In the continually harsh public discourse over the President’s proposals for federally-managed healthcare, the Big Government progressives in both the Democratic and the Republican parties have been trying to trick us. These folks, who really want the government to care for us from cradle to grave, have been promoting the idea that health care is a right. In promoting that false premise, they have succeeded in moving the debate from WHETHER the feds should micro-manage health care to HOW the feds should micro-manage health care. This is a false premise, and we should reject it. Health care is not a right; it is a good, like food, like shelter, and like clothing.

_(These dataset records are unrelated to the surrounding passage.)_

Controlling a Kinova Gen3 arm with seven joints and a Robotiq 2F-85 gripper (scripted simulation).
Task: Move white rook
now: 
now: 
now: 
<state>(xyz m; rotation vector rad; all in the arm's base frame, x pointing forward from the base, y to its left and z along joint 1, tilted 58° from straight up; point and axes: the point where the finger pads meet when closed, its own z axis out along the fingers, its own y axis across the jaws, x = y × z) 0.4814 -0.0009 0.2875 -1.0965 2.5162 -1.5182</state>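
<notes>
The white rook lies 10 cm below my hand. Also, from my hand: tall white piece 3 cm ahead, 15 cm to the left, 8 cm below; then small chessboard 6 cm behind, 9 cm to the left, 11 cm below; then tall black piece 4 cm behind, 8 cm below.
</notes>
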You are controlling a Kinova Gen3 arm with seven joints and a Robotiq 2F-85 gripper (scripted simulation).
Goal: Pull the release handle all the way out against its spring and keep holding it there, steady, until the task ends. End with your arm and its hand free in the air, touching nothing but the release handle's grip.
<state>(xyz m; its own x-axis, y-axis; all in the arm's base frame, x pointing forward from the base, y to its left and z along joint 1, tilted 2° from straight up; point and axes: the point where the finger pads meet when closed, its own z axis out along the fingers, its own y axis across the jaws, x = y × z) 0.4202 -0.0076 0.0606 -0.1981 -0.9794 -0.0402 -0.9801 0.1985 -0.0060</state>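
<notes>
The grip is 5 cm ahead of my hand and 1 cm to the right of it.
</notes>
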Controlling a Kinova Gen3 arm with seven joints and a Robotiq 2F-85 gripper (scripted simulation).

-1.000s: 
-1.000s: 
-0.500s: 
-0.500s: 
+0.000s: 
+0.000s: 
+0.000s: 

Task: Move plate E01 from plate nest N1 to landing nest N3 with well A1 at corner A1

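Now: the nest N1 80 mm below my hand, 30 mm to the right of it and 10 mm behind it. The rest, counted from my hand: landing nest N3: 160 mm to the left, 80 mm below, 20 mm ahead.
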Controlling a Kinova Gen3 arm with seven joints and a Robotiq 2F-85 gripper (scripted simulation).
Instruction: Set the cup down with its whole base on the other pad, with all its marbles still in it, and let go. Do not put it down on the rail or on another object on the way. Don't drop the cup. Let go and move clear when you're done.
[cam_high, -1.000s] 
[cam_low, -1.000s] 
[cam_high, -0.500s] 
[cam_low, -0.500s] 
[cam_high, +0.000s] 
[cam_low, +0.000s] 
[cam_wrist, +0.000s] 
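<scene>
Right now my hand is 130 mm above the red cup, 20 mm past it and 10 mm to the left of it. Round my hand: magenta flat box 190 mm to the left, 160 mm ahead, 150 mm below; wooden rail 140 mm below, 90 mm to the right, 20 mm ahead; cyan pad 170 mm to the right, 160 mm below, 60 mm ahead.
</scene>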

What is a right? A right is a gift from God that extends from our humanity. Thinkers from St. Thomas Aquinas, to Thomas Jefferson, to the Rev. Dr. Martin Luther King, Jr., to Pope John Paul II have all argued that our rights are a natural part of our humanity. We own our bodies, thus we own the gifts that emanate from our bodies. So, our right to life, our right to develop our personalities, our right to think as we wish, to say what we think, to publish what we say, our right to worship or not worship, our right to travel, to defend ourselves, to use our own property as we see fit, our right to due process – fairness – from the government, and our right to be left alone, are all rights that stem from our humanity. These are natural rights that we are born with. The government doesn’t give them to us and the government doesn’t pay for them and the government can’t take them away, unless a jury finds that we have violated someone else’s rights.

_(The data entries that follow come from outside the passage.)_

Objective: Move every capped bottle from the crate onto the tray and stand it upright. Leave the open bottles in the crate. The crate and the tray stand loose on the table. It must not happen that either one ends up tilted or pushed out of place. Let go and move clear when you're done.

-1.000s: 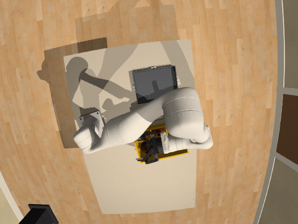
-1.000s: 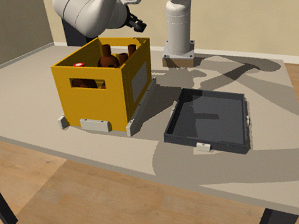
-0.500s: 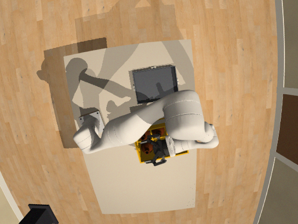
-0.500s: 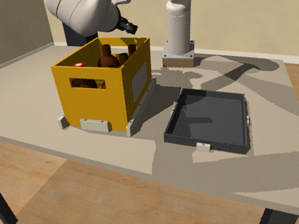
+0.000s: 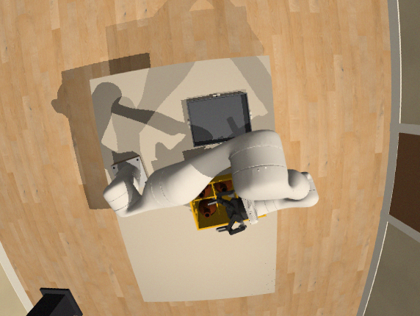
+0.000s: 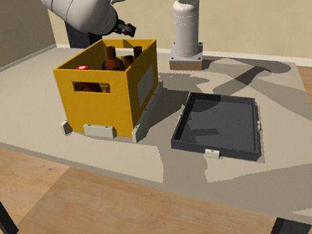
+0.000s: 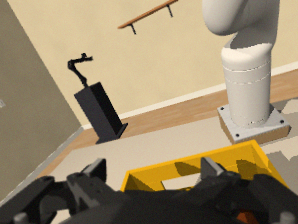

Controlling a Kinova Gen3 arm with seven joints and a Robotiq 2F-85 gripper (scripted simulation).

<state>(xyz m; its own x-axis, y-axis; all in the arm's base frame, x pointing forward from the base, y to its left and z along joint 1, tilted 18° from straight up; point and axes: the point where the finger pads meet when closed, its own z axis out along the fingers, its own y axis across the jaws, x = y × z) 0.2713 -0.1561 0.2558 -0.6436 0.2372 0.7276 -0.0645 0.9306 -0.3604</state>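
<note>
Right now the yellow crate is 15 cm below my hand, 5 cm ahead of it and 2 cm to the left of it. From my hand the other things lie so: dark grey tray 31 cm to the left, 22 cm below, 7 cm ahead.
</note>
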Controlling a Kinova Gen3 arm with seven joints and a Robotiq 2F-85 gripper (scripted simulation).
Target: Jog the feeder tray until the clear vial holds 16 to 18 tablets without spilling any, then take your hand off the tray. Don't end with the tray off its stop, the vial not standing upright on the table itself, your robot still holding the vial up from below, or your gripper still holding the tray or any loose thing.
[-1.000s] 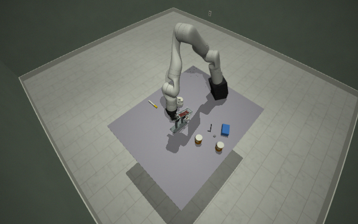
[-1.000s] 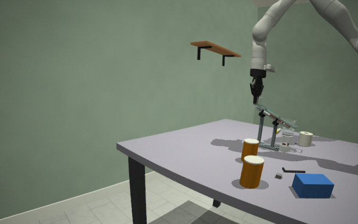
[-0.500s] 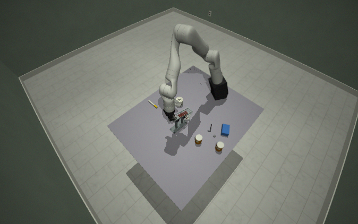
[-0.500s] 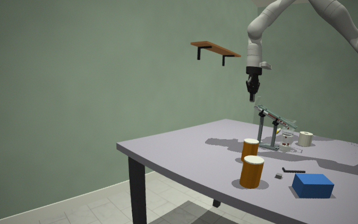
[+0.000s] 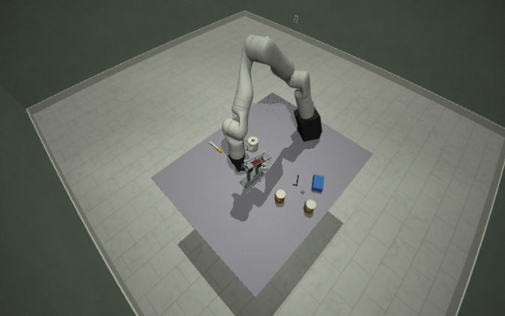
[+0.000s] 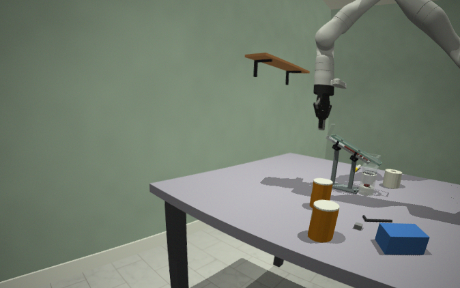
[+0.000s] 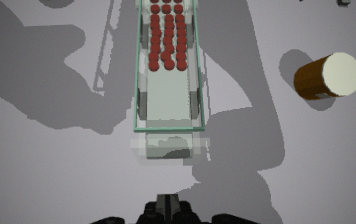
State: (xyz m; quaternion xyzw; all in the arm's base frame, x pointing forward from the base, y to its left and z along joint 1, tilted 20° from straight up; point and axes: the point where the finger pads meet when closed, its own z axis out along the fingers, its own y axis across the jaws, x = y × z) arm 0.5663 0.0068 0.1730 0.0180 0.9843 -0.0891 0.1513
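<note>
My gripper is now 100 mm past the feeder tray, 10 mm to the right of it and 60 mm above it. The rest, counted from my hand: clear vial 200 mm behind, 10 mm to the left, 170 mm below; then yellow pen 100 mm behind, 320 mm to the right, 200 mm below; then white roll 280 mm behind, 160 mm to the right, 180 mm below.
</note>
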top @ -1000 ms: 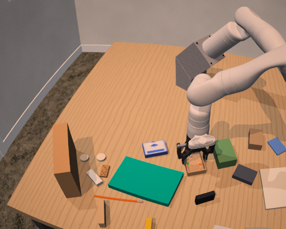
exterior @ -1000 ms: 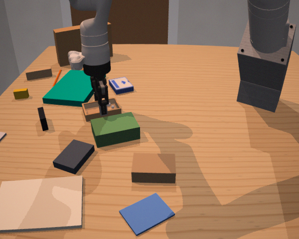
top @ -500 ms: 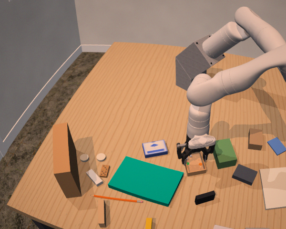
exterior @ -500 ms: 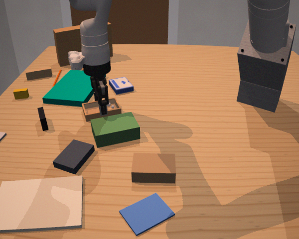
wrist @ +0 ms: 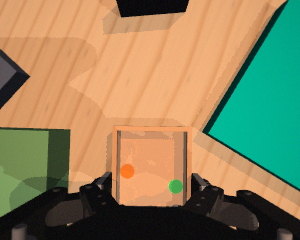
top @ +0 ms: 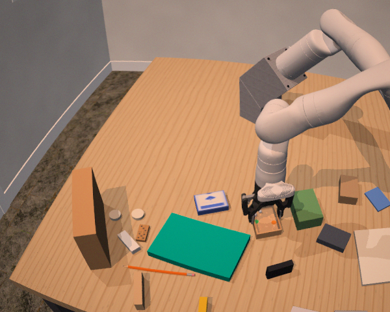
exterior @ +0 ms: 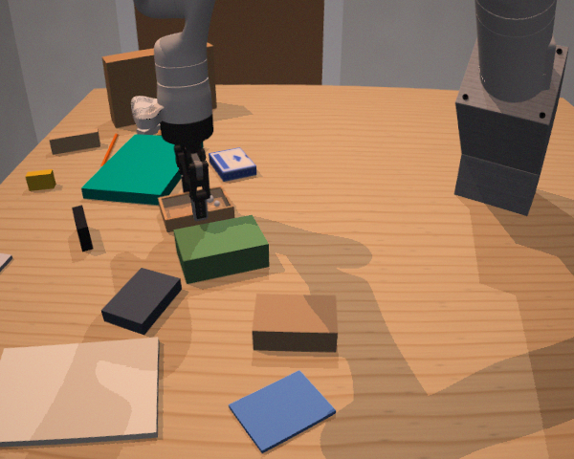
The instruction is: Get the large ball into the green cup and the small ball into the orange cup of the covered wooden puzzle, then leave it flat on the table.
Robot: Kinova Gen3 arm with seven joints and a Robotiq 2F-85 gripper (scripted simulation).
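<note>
Right now my hand is 100 mm to the right of the green block, 80 mm past it and 10 mm above it. Also, from my hand: teal slab: 150 mm ahead, 120 mm to the right, 20 mm below; black block: 140 mm ahead, 100 mm to the left, 10 mm below; wooden puzzle: 20 mm below.
</note>
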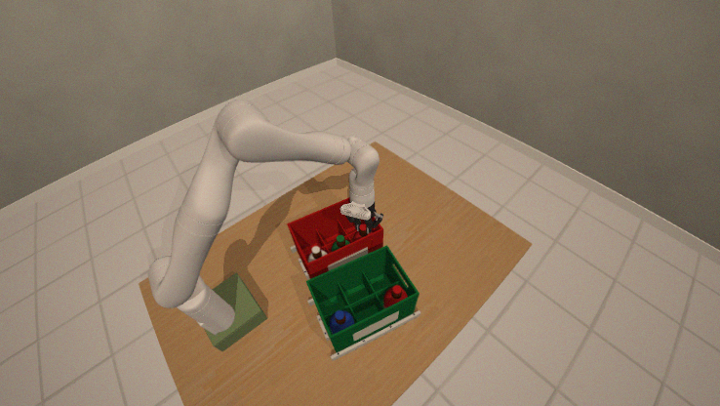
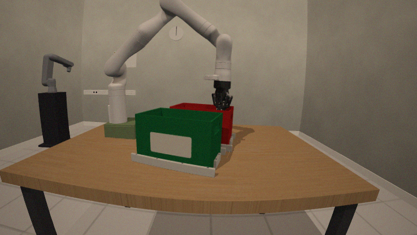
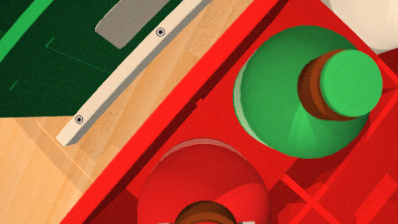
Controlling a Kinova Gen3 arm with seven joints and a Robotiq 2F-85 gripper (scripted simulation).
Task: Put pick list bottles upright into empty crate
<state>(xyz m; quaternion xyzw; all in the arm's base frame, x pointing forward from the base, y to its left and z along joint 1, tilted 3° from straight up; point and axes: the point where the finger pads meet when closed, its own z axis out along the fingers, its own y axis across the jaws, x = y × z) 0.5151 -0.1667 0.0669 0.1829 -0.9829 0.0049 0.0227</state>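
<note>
The red-labelled bottle is 220 mm to the right of my hand, 120 mm behind it and 70 mm below it. From my hand the other things lie so: red crate: 70 mm to the left, 70 mm below, 70 mm behind; then red-label bottle: 70 mm below; then green-label bottle: 80 mm behind, 70 mm below, 30 mm to the left.
</note>
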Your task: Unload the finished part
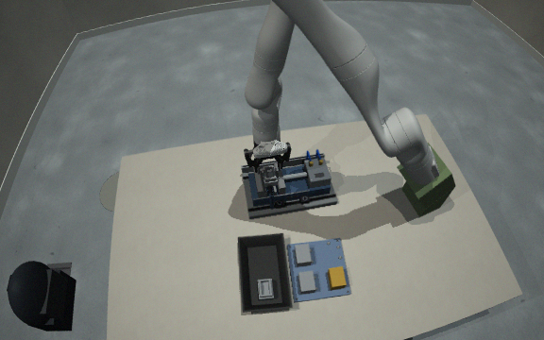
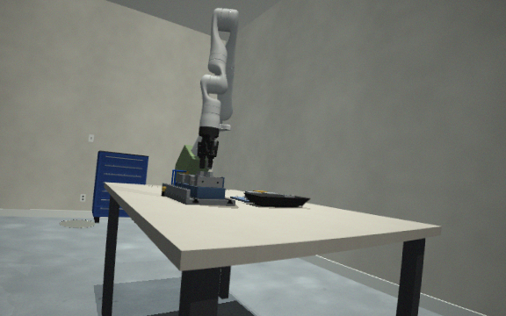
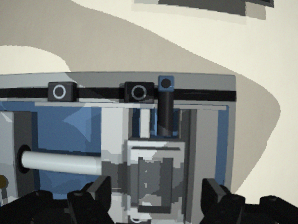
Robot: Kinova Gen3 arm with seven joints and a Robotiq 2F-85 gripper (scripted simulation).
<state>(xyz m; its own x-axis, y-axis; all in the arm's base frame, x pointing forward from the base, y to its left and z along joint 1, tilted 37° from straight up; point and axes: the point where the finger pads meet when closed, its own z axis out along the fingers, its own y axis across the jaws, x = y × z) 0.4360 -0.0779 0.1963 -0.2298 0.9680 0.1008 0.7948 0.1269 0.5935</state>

What is a good? A good is something we want or need. In a sense, it is the opposite of a right. We have our rights from birth, but we need our parents when we are children and we need ourselves as adults to purchase the goods we require for existence. So, food is a good, shelter is a good, clothing is a good, education is a good, a car is a good, legal representation is a good, working out at a gym is a good, and access to health care is a good. Does the government give us goods? Well, sometimes it takes money from some of us and gives that money to others. You can call that taxation or you can call it theft; but you cannot call it a right.
A right stems from our humanity. A good is something you buy or someone else buys for you.
Now, when you look at health care for what it is, when you look at the US Constitution, when you look at the history of human freedom, when you accept the American value of the primacy of the individual over the fleeting wishes of the government, it becomes apparent that those who claim that healthcare is a right simply want to extend a form of government welfare.
When I make this argument to my Big Government friends, they come back at me with…well, if people don’t have health insurance, they will just go to hospitals and we will end up paying for them anyway. Why should that be? We don’t let people steal food from a supermarket or an apartment from a landlord or clothing from a local shop. Why do we let them take healthcare from a hospital without paying for it? Well, my Big Government friends contend, that’s charity.
They are wrong again. It is impossible to be charitable with someone else’s money. Charity comes from your own heart, not from the government spending your money. When we pay our taxes to the government and it gives that money away, that’s not charity, that’s welfare. When the government takes more from us than it needs to secure our freedoms, so it can have money to give away, that’s not charity, that’s theft. And when the government forces hospitals to provide free health care to those who can’t or won’t care for themselves, that’s not charity, that’s slavery. That’s why we now have constitutional chaos, because the government steals and enslaves, and we outlawed that a long time ago.